(RECORDS FOR THE EXERCISE begins)
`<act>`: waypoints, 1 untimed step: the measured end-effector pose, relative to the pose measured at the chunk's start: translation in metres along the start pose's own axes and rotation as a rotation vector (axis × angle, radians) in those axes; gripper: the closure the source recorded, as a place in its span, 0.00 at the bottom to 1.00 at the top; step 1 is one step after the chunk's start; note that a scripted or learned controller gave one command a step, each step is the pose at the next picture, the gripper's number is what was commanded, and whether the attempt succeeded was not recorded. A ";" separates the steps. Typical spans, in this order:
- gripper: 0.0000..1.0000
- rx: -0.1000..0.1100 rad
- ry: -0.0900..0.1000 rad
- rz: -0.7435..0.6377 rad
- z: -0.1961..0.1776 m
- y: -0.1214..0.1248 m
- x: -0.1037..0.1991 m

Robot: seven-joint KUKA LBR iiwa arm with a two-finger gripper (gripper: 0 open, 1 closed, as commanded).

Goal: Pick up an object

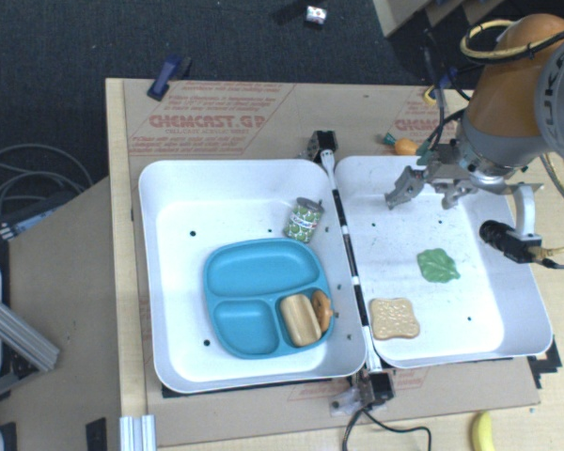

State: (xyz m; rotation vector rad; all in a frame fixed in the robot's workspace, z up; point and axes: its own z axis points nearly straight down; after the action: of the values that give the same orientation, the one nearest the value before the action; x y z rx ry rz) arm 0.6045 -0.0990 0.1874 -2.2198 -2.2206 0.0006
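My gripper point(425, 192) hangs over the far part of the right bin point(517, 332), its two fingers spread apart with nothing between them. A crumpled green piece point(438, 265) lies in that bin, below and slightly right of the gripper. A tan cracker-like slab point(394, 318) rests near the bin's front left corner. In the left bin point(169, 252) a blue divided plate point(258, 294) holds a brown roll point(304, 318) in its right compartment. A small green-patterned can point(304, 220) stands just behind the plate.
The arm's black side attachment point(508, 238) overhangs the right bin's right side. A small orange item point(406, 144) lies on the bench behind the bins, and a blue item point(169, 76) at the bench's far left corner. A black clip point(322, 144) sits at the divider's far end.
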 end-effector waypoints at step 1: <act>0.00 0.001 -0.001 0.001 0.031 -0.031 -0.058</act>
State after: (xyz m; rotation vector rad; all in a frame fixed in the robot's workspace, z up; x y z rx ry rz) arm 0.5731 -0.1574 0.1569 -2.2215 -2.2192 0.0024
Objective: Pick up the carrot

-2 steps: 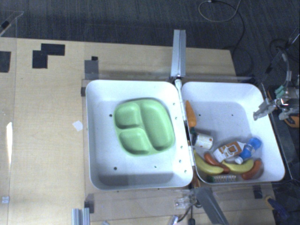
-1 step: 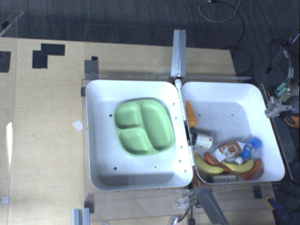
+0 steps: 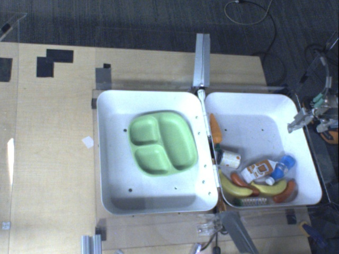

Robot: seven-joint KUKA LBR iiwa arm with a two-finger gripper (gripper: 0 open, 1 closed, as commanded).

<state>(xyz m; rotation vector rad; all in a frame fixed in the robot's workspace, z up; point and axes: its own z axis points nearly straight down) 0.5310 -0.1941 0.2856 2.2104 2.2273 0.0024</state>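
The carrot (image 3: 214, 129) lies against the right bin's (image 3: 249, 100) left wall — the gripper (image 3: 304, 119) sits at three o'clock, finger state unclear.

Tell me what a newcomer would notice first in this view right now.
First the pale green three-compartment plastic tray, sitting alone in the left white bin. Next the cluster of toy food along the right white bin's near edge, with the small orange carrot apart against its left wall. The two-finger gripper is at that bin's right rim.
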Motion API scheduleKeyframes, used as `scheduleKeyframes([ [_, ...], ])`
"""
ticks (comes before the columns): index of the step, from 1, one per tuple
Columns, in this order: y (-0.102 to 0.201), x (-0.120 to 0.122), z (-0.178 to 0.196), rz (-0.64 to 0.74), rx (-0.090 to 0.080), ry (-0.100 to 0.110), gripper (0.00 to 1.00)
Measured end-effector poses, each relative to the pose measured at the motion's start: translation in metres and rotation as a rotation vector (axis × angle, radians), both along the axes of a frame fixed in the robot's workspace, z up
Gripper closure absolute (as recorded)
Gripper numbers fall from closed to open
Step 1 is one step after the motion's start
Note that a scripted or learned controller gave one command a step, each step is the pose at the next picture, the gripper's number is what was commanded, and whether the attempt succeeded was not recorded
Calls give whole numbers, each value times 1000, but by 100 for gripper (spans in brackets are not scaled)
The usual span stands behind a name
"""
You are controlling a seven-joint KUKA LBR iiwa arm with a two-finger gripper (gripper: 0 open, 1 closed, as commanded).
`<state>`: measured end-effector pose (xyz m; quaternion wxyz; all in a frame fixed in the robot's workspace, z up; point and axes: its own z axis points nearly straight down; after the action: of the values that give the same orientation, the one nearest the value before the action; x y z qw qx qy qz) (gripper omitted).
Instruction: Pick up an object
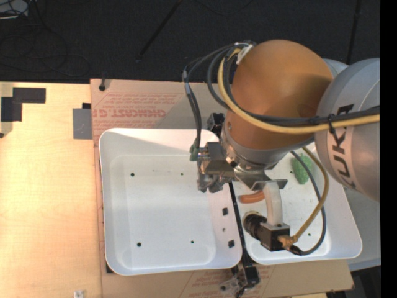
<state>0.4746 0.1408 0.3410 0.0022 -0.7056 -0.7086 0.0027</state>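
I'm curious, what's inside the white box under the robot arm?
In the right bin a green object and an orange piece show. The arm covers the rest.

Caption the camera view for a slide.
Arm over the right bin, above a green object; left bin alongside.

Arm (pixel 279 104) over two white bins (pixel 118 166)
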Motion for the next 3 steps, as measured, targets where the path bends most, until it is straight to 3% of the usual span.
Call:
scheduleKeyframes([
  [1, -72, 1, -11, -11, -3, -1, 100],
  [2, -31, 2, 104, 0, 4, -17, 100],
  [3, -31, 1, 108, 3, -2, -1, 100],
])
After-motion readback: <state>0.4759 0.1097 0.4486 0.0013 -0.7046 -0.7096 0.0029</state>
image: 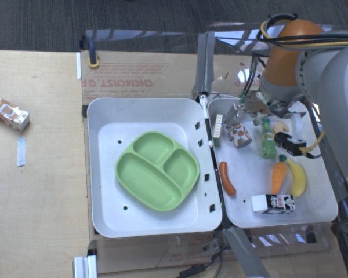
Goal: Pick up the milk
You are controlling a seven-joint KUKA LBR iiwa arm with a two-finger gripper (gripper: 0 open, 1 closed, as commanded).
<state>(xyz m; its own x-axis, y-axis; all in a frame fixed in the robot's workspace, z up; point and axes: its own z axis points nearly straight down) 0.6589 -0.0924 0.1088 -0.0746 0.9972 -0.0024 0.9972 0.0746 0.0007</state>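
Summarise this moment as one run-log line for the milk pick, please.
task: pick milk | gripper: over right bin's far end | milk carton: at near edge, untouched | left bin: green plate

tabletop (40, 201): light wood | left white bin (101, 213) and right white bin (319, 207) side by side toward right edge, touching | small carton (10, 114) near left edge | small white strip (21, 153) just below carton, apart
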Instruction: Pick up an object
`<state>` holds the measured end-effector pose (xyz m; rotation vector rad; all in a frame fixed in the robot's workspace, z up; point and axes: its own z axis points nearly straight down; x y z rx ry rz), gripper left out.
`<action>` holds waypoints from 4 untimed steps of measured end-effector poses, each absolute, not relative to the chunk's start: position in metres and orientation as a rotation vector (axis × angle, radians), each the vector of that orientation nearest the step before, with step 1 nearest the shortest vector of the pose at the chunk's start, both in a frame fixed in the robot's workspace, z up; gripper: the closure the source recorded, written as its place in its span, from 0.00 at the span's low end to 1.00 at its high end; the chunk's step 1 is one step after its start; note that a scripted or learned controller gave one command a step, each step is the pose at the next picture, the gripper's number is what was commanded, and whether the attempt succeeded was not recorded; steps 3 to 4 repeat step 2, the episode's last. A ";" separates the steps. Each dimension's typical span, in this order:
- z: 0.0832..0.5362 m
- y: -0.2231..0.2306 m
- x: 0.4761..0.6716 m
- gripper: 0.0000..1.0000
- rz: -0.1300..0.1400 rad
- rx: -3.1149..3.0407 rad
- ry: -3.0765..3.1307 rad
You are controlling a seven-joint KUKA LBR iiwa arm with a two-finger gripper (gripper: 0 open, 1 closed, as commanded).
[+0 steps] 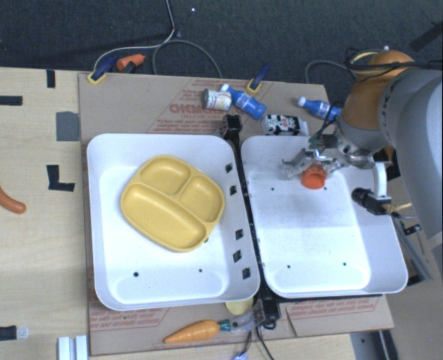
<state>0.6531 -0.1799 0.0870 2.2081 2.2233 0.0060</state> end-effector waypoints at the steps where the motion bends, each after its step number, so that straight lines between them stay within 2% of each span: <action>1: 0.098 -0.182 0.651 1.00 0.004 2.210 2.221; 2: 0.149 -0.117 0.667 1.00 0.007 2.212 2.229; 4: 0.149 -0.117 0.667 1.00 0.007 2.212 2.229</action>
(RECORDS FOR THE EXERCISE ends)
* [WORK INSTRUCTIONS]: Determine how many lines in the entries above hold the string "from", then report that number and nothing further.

* [COMPLETED TASK]: 3